What kind of Testor's Cement shall we use? pig


----------



## Bill Hall (Jan 6, 2007)

mmmmmm delicious 3502 ...is someone cooking...... goop? Much like Life Savers, my favorite flavor is the assortment pack.

Much depends on what kind of fix you want. How about starting with some macro shots of the damage...otherwise it's a crap shoot. A Chiclet hanging out of a chassis doesnt give me much to go on.


----------



## JONNYSLOTS (Apr 10, 2011)

Will post pics after 10.00 pm tonight after work thanks


----------



## partspig (Mar 12, 2003)

3502 the best stuff on earth for t-jets!! pig


----------



## JONNYSLOTS (Apr 10, 2011)

What is this magic you speak of el swino ?... Mahaps a special brew .....?


----------



## Ralphthe3rd (Feb 24, 2011)

JONNYSLOTS said:


> What is this magic you speak of el swino ?... Mahaps a special brew .....?

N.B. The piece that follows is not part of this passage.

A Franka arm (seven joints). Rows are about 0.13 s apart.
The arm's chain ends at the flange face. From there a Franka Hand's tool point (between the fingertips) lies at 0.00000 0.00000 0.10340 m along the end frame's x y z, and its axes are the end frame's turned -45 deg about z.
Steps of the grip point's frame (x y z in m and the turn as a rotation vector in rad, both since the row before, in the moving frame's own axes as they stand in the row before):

 Testors 3502 Liquid Cement in a Bottle, use nothing else. Does contain MEK, so use in a VERY Well Ventilated area....the vapors are Organ damaging with prolonged breathing....


----------



## alpink (Aug 22, 2010)

http://www.hobbytalk.com/bbs1/showthread.php?p=4538120#post4538120


----------



## partspig (Mar 12, 2003)

LMAO! AL you are too funny!!! pig


----------



## SplitPoster (May 16, 2006)

Testors # 3502 plastic cement is amazing stuff. I am sure at some point someone will post the magic formula so we can mix our own in larger, less-expensive-per-ounce quantities. MEK is available all over. After gooping t jets happily per Bill's examples and inspiration, I have applied same procedure to aged, cracked, similar-vintage automotive pieces and parts with very pleasing results. It won't work well with every plastic type.


----------